Can stocks keep lifting a hefty copper weight?

Global stock markets have mostly pushed higher despite key commodity markets falling, and investors will watch nervously to see if this unlikely run can been maintained.

Global stock markets and global commodity markets, led by copper, have been telling different stories for some time.  

Suddenly global stock markets are starting to take notice of the message coming from the price of copper, oil and other commodities.

And in Australia we are more vulnerable because commodities represent a higher portion of our stock market than most other centres.

It is clear that this time around, unlike previous occasions, the bubble of liquidity created by the US printing money has boosted shares but not commodities. The American stock market has reached new highs and, while the Australian market did not do as well, only yesterday the main Australian share indices rose above 5,000.

Yet copper is a clear indicator of economic activity and in London copper is trading at the lowest price since August. Last night it fell for the fourth successive day on concern that demand is showing few signs of reviving as stockpiles of the metal swell.

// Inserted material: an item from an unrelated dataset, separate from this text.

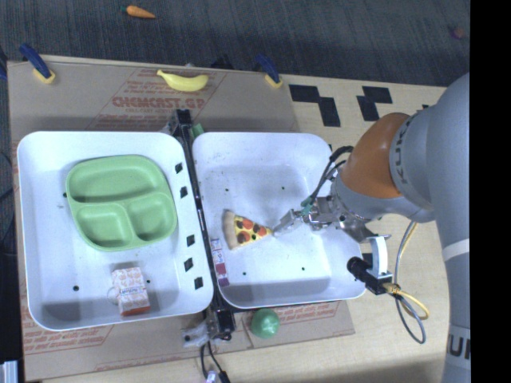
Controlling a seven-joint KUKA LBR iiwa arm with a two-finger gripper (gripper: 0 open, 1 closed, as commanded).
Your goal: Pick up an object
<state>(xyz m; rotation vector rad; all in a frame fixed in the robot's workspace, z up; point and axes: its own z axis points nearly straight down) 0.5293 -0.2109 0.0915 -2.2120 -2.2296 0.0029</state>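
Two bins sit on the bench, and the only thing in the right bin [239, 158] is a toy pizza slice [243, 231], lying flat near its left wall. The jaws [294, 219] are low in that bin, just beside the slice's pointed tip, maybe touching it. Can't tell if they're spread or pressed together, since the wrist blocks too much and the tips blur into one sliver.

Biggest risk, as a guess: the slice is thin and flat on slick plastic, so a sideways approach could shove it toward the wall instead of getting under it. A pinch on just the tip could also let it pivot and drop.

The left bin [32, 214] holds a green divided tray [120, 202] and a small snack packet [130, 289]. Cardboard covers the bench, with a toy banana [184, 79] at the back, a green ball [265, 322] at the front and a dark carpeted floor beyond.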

And to confirm the copper message, last night’s statistics from the US showed the recovery is much slower than the stock market was anticipating.

Oil is reflecting the same picture although the message is confused by changes in the balance of supply and demand.

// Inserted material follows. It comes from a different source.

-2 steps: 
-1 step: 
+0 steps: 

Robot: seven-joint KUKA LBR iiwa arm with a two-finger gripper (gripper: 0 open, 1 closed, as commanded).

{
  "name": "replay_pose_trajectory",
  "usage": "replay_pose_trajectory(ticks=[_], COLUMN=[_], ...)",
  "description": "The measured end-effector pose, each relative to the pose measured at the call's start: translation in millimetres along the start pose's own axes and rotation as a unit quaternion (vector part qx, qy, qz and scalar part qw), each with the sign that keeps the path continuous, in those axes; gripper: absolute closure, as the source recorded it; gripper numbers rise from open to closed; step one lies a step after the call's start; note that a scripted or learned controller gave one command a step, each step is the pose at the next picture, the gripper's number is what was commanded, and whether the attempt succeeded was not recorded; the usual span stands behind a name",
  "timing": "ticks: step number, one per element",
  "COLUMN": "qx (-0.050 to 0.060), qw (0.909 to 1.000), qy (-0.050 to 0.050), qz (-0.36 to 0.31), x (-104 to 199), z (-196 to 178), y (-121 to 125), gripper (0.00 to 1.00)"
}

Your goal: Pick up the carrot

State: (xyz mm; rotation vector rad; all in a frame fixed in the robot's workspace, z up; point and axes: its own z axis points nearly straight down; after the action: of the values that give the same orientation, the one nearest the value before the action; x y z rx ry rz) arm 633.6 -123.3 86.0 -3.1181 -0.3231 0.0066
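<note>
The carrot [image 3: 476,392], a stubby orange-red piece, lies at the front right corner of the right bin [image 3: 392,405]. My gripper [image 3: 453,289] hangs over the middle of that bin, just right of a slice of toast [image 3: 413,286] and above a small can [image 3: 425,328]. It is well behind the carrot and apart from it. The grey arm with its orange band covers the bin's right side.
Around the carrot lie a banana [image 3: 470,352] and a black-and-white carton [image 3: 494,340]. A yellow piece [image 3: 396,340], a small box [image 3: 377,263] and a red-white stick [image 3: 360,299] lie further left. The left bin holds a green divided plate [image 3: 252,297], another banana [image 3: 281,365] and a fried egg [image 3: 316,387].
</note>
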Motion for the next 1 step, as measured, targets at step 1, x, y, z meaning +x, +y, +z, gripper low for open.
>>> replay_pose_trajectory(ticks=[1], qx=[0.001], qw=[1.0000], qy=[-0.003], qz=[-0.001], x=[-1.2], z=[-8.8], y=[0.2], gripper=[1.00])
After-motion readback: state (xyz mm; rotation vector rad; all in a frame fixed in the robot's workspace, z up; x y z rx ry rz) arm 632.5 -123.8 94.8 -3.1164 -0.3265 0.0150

In the case of oil last night, the benchmark US crude oil contract slid $1.51, or 1.5 per cent, while wholesale New York Harbour gasoline plunged 2.6 per cent.

In the oil market we are looking at a dramatic increase in the supply of gas, which is causing a shift from oil to gas in many areas of demand. Unless we have a major war, oil is going to be weak for an extended period. In my view the bloated-cost LNG projects that are being erected by the Gorgon and the Curtis island producers face long-term head winds.

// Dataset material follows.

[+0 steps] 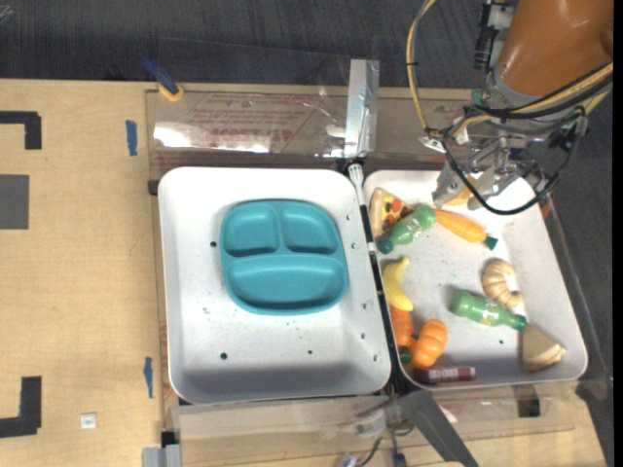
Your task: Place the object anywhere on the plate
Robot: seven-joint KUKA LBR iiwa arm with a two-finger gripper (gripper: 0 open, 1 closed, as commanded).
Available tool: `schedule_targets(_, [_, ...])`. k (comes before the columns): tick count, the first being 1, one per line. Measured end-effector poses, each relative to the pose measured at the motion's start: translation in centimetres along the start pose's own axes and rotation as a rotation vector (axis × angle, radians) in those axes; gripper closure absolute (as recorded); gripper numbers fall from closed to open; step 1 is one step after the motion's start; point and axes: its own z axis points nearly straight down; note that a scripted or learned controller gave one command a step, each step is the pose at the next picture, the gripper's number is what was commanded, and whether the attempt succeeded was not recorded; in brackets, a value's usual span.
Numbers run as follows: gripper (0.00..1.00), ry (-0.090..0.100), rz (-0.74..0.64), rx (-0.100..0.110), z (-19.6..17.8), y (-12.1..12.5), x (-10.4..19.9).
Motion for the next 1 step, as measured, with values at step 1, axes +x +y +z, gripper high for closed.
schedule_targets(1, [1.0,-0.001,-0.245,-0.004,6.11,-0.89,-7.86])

And don’t be surprised if there is a sell-off in the oil market in coming weeks as the demand and supply pressures and the sluggish global economy coincide.

Theoretically shares can continue to surge in the wake of the pressures that are sending copper lower because companies can improve their profits via cost cutting and better productivity.

But that is a rare event, which is why in coming weeks stock market investors will be on the edge of their seats.